Biochemical characterization of Pectin Methylesterase Inhibitor 3 from Arabidopsis thaliana

Abstract

The de-methylesterification of the pectic polysaccharide homogalacturonan (HG) by pectin methylesterases (PMEs) is a critical step in the control of plant cell expansion and morphogenesis. Plants have large gene families encoding PMEs but also PME inhibitors (PMEIs) with differ in their biochemical properties. The Arabidopsis thaliana PECTIN METHYLESTERASE INHIBITOR 3 (PMEI3) gene is frequently used as a tool to manipulate pectin methylesterase activity in studies assessing its role in the control of morphogenesis. One limitation of these studies is that the exact biochemical activity of this protein has not yet been determined. In this manuscript we produced the protein in Pichia pastoris and characterized its activity in vitro. Like other PMEIs, PMEI3 inhibits PME activity at acidic pH in a variety of cell wall extracts and in purified PME preparations, but does not affect the much stronger PME activity at neutral pH. The protein is remarkable heat stable and shows higher activity against PME3 than against PME2, illustrating how different members of the large PMEI family can differ in their specificities towards PME targets. Finally, growing Arabidopsis thaliana seedlings in the presence of purified PMEI3 caused a dose-dependent inhibition of root growth associated with the overall inhibition of HG de-methylesterification of the root surface. This suggests an essential in vivo role for PME activity at acidic pH in HG de-methylesterification and growth control. These results show that purified recombinant PMEI3 is a powerful tool to study the connection between pectin de-methylesterification and cell expansion.

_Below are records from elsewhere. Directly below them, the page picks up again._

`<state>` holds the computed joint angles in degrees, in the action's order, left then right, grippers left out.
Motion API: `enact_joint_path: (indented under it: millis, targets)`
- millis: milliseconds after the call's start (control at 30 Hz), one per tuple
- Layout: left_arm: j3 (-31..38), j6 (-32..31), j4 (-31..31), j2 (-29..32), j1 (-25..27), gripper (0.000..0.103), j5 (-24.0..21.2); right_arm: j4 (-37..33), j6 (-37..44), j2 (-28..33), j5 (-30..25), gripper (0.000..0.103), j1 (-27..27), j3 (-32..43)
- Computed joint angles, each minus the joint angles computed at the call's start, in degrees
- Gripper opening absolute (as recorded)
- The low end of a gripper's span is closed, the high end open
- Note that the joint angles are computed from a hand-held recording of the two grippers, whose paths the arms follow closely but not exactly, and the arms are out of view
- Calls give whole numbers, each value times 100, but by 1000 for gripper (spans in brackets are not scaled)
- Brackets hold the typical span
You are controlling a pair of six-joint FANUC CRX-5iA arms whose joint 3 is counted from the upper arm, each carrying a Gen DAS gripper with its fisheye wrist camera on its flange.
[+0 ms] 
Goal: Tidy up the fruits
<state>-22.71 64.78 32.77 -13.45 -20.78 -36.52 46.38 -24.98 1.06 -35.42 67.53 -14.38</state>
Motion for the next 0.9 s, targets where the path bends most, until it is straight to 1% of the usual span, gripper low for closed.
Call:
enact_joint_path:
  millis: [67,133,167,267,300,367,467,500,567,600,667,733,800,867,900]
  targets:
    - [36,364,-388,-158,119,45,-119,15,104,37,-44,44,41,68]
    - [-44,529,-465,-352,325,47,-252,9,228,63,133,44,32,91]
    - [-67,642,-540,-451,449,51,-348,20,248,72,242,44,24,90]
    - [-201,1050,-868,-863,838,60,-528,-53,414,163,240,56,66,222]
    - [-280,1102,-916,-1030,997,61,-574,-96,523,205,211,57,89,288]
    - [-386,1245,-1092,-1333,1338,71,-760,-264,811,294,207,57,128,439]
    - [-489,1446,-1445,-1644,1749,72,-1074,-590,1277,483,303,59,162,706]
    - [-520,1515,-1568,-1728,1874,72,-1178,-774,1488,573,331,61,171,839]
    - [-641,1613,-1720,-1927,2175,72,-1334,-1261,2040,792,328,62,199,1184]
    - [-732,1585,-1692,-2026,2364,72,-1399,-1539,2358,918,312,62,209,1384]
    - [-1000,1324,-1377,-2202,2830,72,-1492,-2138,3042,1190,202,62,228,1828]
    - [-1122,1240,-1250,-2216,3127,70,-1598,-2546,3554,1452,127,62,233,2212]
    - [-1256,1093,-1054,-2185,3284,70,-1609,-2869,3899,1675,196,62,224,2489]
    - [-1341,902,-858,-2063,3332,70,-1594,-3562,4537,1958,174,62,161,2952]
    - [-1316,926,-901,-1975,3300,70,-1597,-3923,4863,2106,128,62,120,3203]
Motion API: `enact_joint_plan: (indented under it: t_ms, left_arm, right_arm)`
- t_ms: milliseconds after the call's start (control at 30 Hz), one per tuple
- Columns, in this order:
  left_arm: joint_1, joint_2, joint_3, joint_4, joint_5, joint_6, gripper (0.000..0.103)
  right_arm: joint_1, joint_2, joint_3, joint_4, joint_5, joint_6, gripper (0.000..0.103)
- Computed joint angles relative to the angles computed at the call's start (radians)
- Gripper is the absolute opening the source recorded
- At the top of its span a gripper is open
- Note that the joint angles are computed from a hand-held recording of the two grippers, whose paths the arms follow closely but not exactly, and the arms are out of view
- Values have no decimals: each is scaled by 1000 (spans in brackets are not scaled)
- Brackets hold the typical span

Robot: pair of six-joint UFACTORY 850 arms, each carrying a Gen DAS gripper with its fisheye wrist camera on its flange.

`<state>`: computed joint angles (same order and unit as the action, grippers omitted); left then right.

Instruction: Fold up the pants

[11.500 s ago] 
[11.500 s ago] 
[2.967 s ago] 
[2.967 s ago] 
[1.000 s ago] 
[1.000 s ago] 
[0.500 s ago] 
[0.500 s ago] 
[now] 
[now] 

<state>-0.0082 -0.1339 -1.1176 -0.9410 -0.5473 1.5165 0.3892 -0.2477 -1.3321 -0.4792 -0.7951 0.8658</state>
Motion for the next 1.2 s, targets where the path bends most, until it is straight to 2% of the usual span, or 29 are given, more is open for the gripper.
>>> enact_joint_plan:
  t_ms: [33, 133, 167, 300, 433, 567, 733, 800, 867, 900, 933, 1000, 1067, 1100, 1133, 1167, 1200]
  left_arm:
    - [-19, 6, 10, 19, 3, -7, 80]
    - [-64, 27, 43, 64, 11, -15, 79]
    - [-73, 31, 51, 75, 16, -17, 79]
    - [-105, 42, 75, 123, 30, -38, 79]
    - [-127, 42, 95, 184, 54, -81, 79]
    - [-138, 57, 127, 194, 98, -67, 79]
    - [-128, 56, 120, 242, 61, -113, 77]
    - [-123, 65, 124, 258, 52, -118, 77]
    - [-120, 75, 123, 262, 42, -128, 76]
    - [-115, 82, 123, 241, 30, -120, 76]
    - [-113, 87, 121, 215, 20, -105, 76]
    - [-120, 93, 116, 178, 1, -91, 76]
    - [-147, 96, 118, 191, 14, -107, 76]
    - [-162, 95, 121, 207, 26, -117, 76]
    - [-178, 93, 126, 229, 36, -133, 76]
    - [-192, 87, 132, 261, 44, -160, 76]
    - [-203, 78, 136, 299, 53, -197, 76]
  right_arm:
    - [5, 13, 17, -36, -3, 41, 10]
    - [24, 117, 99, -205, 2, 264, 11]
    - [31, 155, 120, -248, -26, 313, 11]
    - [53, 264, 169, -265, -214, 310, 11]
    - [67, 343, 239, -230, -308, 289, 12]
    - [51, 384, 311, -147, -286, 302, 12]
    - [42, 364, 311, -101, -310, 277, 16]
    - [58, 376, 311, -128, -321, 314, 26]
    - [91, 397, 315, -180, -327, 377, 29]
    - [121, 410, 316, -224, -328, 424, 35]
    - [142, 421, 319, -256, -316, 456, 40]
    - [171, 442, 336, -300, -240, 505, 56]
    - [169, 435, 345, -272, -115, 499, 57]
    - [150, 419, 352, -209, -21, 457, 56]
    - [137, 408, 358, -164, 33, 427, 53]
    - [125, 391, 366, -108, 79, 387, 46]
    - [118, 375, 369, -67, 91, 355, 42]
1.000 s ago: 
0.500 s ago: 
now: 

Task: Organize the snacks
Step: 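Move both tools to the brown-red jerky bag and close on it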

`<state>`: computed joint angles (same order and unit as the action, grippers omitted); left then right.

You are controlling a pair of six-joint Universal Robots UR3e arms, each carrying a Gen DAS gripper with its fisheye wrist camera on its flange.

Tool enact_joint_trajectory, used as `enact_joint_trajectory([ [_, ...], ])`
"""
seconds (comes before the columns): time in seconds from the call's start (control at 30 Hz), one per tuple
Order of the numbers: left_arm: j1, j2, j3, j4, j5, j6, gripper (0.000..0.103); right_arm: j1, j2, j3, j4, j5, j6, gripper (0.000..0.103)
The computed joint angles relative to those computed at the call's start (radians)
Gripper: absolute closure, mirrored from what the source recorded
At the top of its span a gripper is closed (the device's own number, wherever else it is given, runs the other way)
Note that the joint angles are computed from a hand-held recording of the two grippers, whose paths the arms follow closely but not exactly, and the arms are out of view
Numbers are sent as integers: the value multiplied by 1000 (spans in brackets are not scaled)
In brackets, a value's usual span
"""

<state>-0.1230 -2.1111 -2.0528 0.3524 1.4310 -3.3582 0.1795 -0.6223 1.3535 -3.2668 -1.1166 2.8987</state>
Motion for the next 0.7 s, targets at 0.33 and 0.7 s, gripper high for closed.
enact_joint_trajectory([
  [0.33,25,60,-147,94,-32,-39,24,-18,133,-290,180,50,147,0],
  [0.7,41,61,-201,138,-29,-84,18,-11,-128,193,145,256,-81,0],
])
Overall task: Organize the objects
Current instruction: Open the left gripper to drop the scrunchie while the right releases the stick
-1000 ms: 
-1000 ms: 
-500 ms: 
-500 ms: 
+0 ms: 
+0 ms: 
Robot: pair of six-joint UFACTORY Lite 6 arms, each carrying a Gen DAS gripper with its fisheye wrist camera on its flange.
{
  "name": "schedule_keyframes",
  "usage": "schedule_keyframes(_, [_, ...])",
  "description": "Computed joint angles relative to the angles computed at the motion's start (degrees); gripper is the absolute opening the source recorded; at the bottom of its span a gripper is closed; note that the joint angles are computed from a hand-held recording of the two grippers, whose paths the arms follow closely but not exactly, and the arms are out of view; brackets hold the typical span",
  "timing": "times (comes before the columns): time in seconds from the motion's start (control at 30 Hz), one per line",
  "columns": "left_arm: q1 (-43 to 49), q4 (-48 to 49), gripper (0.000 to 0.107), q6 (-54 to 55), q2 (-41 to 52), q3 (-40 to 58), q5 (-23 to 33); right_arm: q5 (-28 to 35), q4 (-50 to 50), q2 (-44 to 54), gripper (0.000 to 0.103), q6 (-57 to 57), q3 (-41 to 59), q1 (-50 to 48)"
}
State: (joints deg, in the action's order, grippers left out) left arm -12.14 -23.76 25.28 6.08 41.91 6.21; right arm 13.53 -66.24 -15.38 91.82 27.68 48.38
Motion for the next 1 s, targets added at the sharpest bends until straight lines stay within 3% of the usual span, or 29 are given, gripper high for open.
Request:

Keywords: Cell expansion; GalA, galacturonic acid; HG, homogalacturonan; PME inhibitor; PME, pectin methylesterase; PMEI, PME inhibitor; Pectin; Pectin methylesterase (PME); Pichia pastoris; Root.

Fig. 1

Expression in Pichia pastoris and purification of PMEI3. A. Scheme of the expression construct, B. Immunoblot with anti-His antibodies of 2 culture supernatants (#1 and #2) and positive control (PC) of purified PMEI3 . C. Coomassie stained gel (left) anti-His immunoblot (right) of purified protein. D. PMEI3-matching tryptic fragments (in red) from the purified protein identified by MS-MS.

Fig. 2

pH-sensitive inhibition of PME activity by PMEI3. Relative PME activity measured at pH 5 (A,D,G); 6.3 (B,E,H) and 7.5 (CF,I) in the presence of 0; 1.12 µM; 2.25 µM; 11.24 µM and boiled 11.24 µM PMEI3 in PME preparations from orange (A-C), Arabidopsis thaliana roots (D-F) or flowers (G-I). PME activity is expressed as % of the control without PMEI3. Error bars are SD (n=3) and stars refer to the P-value of the t-tests on the comparison with the 0 control or for the boiled samples for the comparison with non-boiled 11.24 µM samples. *:<0.05, **:<0.01, ***:<0.001 , ns : not significant.

Fig. 3

Specific PMEI3 activity against purified PMEs. Relative PME activity measured in purified PME3 (A-C) and PME2 (D-F) preparations. at pH 5 (A-D); 6.3 (B-E) and 7.5 (C-F) in the presence of 0; 1.12 µM; 2.25 µM; 11.24 µM and boiled 11.24 µM PMEI3. PME activity is expressed as % of the control without PMEI3. Error bars are standard deviations (n=3) and stars refer to the P-value of the t-tests on the comparison with the 0 control or for the boiled samples for the comparison with non-boiled 11.24 µM samples. *:<0.05, **:<0.01, ***:<0.001, ns : not significant.

Fig. 4

In vivo activity of purified PMEI3. A,B: Representative photographs (A) and primary root lengths (B) of 3-day-old Arabidopsis thaliana seedlings. Curve is a second degree polynomal fit (y = 3,3692x² - 3,6899x + 1,007; R² = 0,9947); IC50 = 0.16 µM. C,D: Representative photographs (C) and fluorescence quantification (D) of COS⁶⁴⁷-labeled roots. 0.2 µM sat and 0.6 µM sat refer to the same samples as for 0.2 µM and 0.6 µM but with an increased detection sensitivity. Two-day-old seedlings were transferred to 0; 0.2 µM or 0.63 µM PMEI3 and incubated for 24h before analysis. Error bars are SD (n > 30 for B and n=5 for D). *** t-test, P-value<0.001.